▸ WHAT YOU NEED TO DO
Word for word, reproduce the records that follow.

[Stored data]
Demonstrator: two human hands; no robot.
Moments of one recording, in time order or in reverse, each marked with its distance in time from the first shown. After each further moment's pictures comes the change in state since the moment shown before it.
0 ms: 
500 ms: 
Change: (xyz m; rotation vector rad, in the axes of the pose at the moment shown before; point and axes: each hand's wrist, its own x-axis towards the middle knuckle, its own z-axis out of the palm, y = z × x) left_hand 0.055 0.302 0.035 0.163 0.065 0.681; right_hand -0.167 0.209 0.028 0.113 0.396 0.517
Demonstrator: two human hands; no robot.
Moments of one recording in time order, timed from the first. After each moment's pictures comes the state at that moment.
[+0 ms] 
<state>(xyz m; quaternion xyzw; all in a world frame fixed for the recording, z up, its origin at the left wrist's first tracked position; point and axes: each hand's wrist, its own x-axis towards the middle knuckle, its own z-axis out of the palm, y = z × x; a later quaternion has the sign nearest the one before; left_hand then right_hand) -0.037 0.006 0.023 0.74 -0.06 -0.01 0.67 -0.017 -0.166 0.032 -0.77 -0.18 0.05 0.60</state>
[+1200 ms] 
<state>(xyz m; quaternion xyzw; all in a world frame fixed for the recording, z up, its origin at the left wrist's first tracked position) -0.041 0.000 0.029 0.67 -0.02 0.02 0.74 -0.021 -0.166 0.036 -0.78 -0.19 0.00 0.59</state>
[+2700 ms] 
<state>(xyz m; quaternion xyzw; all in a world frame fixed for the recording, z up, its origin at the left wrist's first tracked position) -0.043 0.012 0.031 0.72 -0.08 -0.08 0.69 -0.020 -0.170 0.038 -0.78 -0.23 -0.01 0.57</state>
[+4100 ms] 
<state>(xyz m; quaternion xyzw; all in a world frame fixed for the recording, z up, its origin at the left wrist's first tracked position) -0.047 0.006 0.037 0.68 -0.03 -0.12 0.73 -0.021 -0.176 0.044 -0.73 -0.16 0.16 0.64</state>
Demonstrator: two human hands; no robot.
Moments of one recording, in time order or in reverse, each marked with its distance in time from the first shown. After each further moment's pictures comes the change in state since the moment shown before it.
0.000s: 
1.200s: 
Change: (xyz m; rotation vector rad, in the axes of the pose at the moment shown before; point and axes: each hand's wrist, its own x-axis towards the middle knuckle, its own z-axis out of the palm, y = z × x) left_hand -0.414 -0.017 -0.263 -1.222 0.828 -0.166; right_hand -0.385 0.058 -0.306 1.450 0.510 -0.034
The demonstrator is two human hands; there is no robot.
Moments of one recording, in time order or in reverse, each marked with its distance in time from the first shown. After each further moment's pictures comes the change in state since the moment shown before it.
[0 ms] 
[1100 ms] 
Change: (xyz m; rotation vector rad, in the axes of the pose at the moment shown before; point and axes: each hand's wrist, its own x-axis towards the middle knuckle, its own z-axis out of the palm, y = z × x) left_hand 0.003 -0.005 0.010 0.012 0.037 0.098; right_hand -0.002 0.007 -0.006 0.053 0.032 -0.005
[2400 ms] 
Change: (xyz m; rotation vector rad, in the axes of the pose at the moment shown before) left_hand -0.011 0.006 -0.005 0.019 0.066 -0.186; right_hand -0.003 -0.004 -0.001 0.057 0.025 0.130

▸ ANSWER TO THIS EXERCISE
Demonstrator: two human hands; no robot.
Moments of one recording, in time order or in reverse, each marked with its distance in time from the first shown. After each further moment's pictures comes the change in state since the moment shown before it.
0 ms: 
500 ms: 
Change: (xyz m; rotation vector rad, in the axes of the pose at the moment shown before; point and axes: each hand's wrist, its own x-axis towards the middle knuckle, its own z-axis out of the palm, y = z × x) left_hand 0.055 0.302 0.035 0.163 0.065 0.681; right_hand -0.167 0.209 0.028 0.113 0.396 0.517
Demonstrator: two human hands; no robot.
Moments of one recording in time order, timed from the first. After each moment's pictures comes the state at that moment.
[+0 ms] 
<state>(xyz m; quaternion xyzw; all in a world frame fixed for the recording, z up, its origin at the left wrist's first tracked position; point and axes: each hand's wrist, its own x-axis towards the middle knuckle, its own z-axis out of the palm, y = z × x; a later quaternion has the sign nearest the one before; left_hand then right_hand) -0.037 0.006 0.023 0.74 -0.06 -0.01 0.67 -0.017 -0.166 0.032 -0.77 -0.18 0.05 0.60</state>
[+1200 ms] 
<state>(xyz m; quaternion xyzw; all in a world frame fixed for the recording, z up, its origin at the left wrist's first tracked position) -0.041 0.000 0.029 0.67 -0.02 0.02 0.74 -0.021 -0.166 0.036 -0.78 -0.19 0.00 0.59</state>
[+2700 ms] 
<state>(xyz m; quaternion xyzw; all in a world frame fixed for the recording, z up, its origin at the left wrist's first tracked position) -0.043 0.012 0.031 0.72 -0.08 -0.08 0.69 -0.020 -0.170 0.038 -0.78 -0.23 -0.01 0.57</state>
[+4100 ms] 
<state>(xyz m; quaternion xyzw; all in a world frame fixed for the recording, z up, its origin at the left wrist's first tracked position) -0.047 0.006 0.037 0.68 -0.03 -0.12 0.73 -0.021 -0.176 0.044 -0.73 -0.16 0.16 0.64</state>
Demonstrator: two human hands; no robot.
Moments of one recording, in time order or in reverse, each marked with its distance in time from the first shown. After each further moment's pictures comes the change in state since the moment shown before it.
0.000s: 
1.200s: 
Change: (xyz m; rotation vector rad, in the axes of the pose at the moment shown before; point and axes: each hand's wrist, its own x-axis towards the middle knuckle, its own z-axis out of the palm, y = z × x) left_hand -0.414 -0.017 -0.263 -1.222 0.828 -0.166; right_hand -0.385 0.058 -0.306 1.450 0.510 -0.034
The demonstrator is two human hands; there is no robot.
Moments of one recording, in time order or in reverse, each marked with its distance in time from the first shown. After each further moment's pictures comes the change in state since the moment shown before it.
[0 ms] 
[1100 ms] 
Change: (xyz m; rotation vector rad, in the axes of the pose at the moment shown before; point and axes: each hand's wrist, its own x-axis towards the middle knuckle, its own z-axis out of the palm, y = z × x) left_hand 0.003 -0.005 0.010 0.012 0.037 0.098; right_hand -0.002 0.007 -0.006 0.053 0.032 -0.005
[2400 ms] 
Change: (xyz m; rotation vector rad, in the axes of the pose at the moment shown before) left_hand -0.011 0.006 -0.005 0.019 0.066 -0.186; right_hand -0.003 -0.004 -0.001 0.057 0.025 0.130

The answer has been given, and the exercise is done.